■ **WORK ITEM**:
Without including any images, repeat the data exactly.

■ **DATASET EXCERPT**:
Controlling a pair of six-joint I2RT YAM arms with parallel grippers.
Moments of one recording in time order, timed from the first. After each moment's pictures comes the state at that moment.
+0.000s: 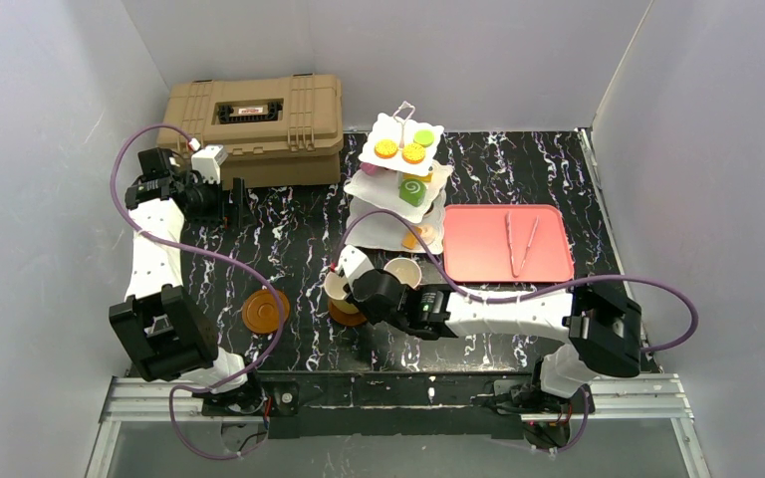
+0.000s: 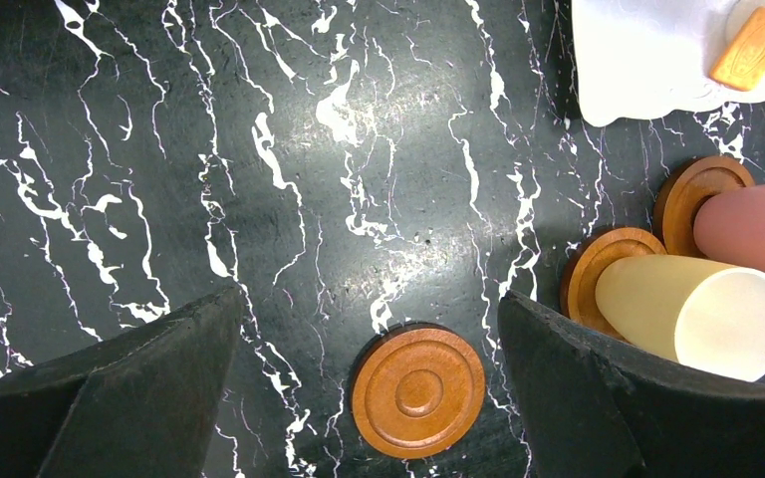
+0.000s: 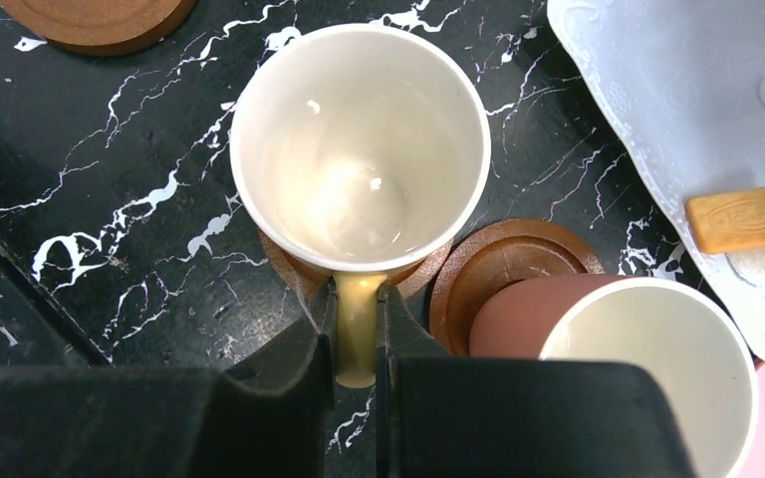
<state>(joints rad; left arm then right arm) 0.33 1.46 1.33 -0.90 0.56 0.37 1.31 1.55 1.00 -0.13 0.38 0.18</state>
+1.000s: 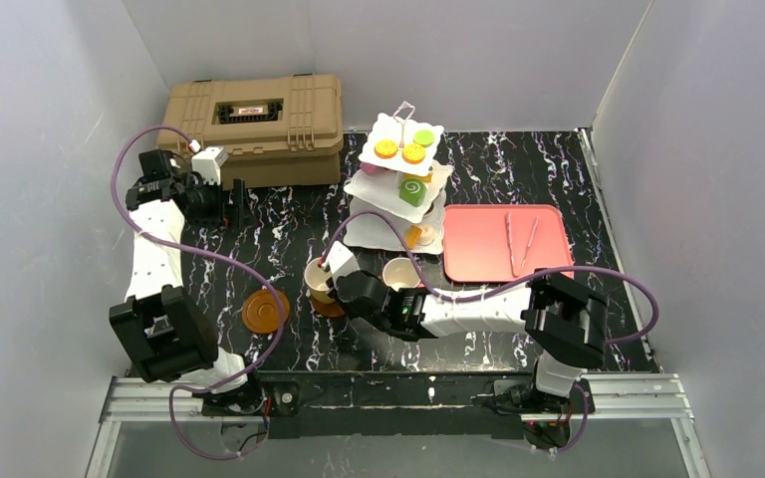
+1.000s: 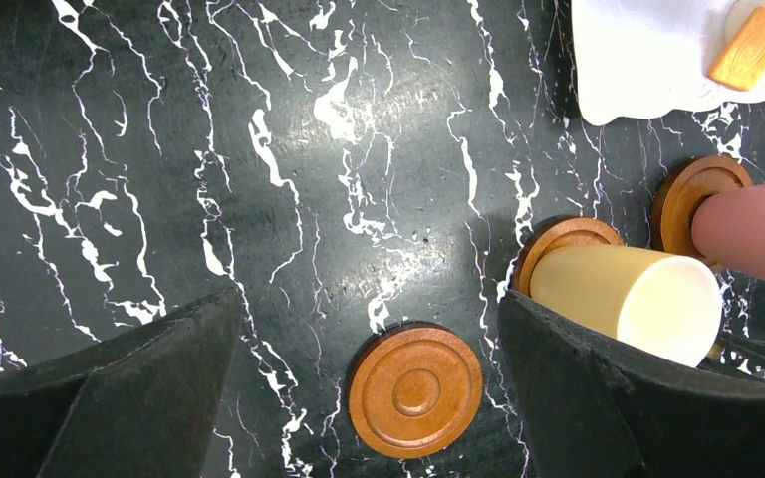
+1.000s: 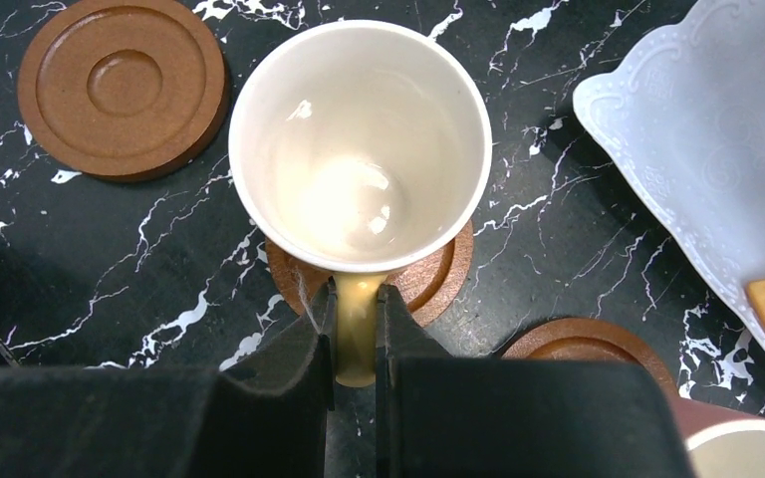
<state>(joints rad) 0.33 1.46 1.33 -0.90 0.56 0.37 1.31 1.71 1.03 0.13 0.42 0.21</state>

■ **SOLUTION TO THE PROBLEM**:
Controlling a pair of six-joint I2RT YAM arms with parallel grippers.
Moments of one recording in time order, timed from the first. After each moment's pictures comes the state at that moment.
+0.000s: 
+0.000s: 
+0.000s: 
<state>(joints rad; left arm then right arm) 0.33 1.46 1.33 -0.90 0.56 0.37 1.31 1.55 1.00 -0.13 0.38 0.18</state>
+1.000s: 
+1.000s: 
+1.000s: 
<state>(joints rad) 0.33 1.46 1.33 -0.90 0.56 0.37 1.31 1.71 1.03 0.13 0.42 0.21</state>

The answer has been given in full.